= Valentin Markin =

Soviet spy (1903–1934)

Valentin Markin ( "Arthur Walter") (1903 - 1934) was the chief illegal rezident and director of the espionage operations of the Soviet Union in the United States from 1933 to 1934. Markin headed the activities of both Soviet military intelligence and that of the Soviet secret police during this period.

==Biography==

===Early years===

Valentin Borisovich Markin was born in the city of Groznyi, part of the Russian Empire, in 1903. He studied at a business school as a young man.

In 1920, Markin joined the Komsomol, the youth section of the Communist Party of the Soviet Union and he worked on Komsomol activities for the next two years in the region of the Caucuses.

===Career===

Markin joined Soviet Military Intelligence (GRU) and was stationed in Berlin in the 1920s, where he married an Armenian girl who worked for the Soviet trade mission. His superior in Berlin was Ignace Reiss. At some point, Markin left the GRU and secured a position with the Foreign Department (INO) of the NKVD.

In the United States, Markin lived under the pseudonym "Arthur Walter." He also is known to have used the aliases Oskar, Hermann, and Davis.

The novice GRU agent Whittaker Chambers met with Markin, posing as Hermann, in New York City in 1933. He was, Chambers wrote, "a short, sturdy figure confined in a tight-fitting, rumpled suit and elevated on high-heeled German shoes." His brushlike mop of hair looked like it had been cut with a sickle. "I felt," Chambers continued, " that I had met what is much more unusual in life than a thoroughly good man-a thoroughly bad one."

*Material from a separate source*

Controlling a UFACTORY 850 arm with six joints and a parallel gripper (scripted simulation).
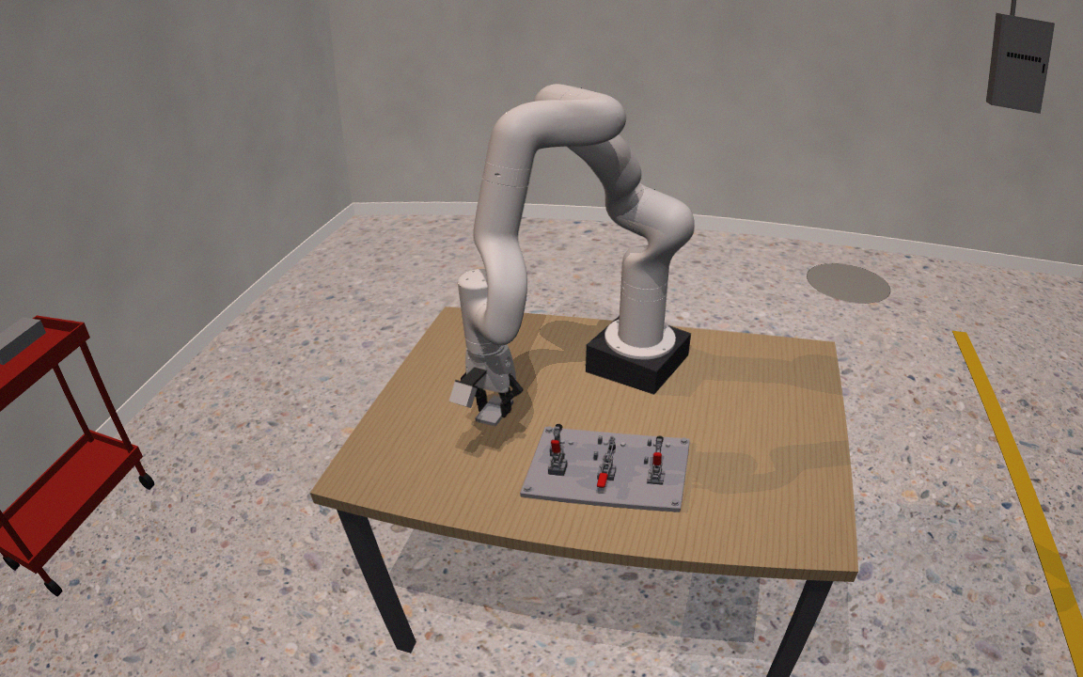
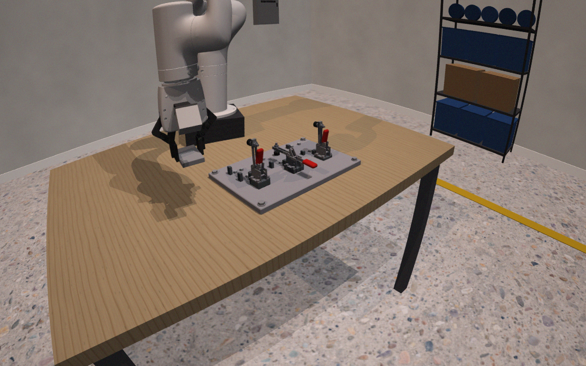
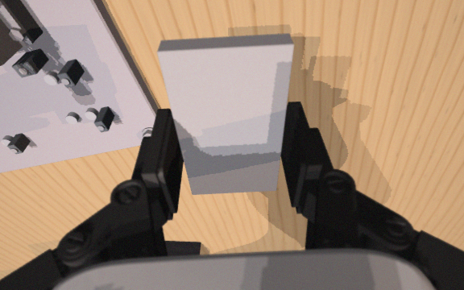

The Russian Foreign Intelligence Service (SVR) provided the authors Allen Weinstein and Alexander Vassiliev an unprecedented peek into their archives for the preparation of The Haunted Wood (1999). One of the startling revelations in the text was that Valentin Markin had a source inside the U.S. State Department, codenamed "Willi," who had access to "numerous ambassadorial, consular, and military attache reports from Europe and the Far East," and could "filch transcripts of recorded conversations Secretary of State Cordell Hull and his assistants had with foreign ambassadors."

The Soviets paid "Willi" the extraordinary sum of $15,000 per year for the documents, which he passed to Markin through an intermediary codenamed "Leo," subsequently identified as New York Post journalist Ludwig Lore.

===Death and legacy===

In August 1934, "Arthur Walter" (Markin) was found at the Luxor Baths of the Luxor Hotel (New York City) on 46th Street in New York City suffering from a serious head wound. Whittaker Chambers wrote that Markin was initially believed to have been attacked during a mugging while intoxicated. Markin subsequently died in the hospital after having contracted pneumonia following surgery. According to Hede Massing, a Soviet intelligence operative who worked with Markin, he was murdered by NKVD agents due to suspected sympathies toward Leon Trotsky.

Markin was replaced as chief illegal rezident by Boris Iakovlevich Bazarov.